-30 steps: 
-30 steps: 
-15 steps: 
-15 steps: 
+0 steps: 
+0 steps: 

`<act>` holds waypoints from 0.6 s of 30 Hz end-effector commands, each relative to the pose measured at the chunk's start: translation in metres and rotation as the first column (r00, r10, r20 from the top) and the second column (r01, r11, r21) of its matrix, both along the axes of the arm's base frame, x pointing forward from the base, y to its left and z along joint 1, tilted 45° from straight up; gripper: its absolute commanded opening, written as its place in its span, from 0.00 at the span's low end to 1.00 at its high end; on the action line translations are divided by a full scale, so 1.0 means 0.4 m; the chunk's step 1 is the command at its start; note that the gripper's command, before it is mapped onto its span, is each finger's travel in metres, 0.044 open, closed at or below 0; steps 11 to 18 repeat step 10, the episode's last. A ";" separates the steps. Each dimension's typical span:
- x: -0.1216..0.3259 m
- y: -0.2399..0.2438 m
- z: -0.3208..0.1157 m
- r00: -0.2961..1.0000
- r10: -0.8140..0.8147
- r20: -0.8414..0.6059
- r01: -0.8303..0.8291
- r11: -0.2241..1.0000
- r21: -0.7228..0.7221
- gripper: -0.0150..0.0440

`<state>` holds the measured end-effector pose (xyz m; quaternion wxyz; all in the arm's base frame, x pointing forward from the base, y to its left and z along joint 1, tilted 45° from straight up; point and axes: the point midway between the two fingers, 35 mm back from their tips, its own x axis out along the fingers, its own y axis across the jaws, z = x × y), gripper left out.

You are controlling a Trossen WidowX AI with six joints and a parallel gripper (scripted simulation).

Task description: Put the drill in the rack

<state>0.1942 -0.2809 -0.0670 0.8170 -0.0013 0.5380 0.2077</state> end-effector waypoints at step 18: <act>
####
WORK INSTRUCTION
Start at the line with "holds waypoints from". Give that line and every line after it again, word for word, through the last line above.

ANSWER BELOW
`<act>` holds waypoints from 0.6 s of 30 Hz end-effector commands, each relative to the pose measured at the chunk's start: translation in metres and rotation as the first column (r00, r10, r20 from the top) and the second column (r01, r11, r21) of its matrix, both along the axes of the arm's base frame, x pointing forward from the base, y to its left and z along joint 1, tilted 45° from straight up; gripper: its absolute commanded opening, written as its place in its span, from 0.00 at the span's low end to 1.00 at its high end; on the action line translations are divided by a full scale, so 1.0 means 0.4 m; the chunk's step 1 is the command at its start; note that the gripper's command, before it is mapped onto its span, is each finger's travel in metres, 0.044 open, closed at or below 0; steps 11 to 18 repeat step 10, the episode's last. A ";" separates the steps. Each dimension's typical span:
- x: -0.1216..0.3259 m
- y: -0.2399..0.2438 m
- z: -0.3208..0.1157 m
- r00: -0.2961..1.0000
- r10: -0.8140..0.8147
- r20: -0.8414..0.6059
- r01: -0.8303..0.8291
- r11: -0.2241..1.0000
- r21: -0.7228..0.7221
- gripper: -0.0150..0.0440

`<state>` holds the measured end-effector pose (xyz m; quaternion wxyz; all in the arm's base frame, x pointing forward from the base, y to its left and z along joint 1, tilted 45° from straight up; point and axes: the point midway between the two fingers, 35 mm back from their tips, its own x axis out along the fingers, its own y axis across the jaws, z = x × y), gripper left out.

You are controlling a Trossen WidowX AI with six joints and a parallel gripper (scripted simulation).

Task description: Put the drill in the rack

<state>0.1942 -0.2809 -0.0670 0.8170 -0.0013 0.5380 0.2077</state> end-effector waypoints at step 18: <act>

Nothing else belongs in this output.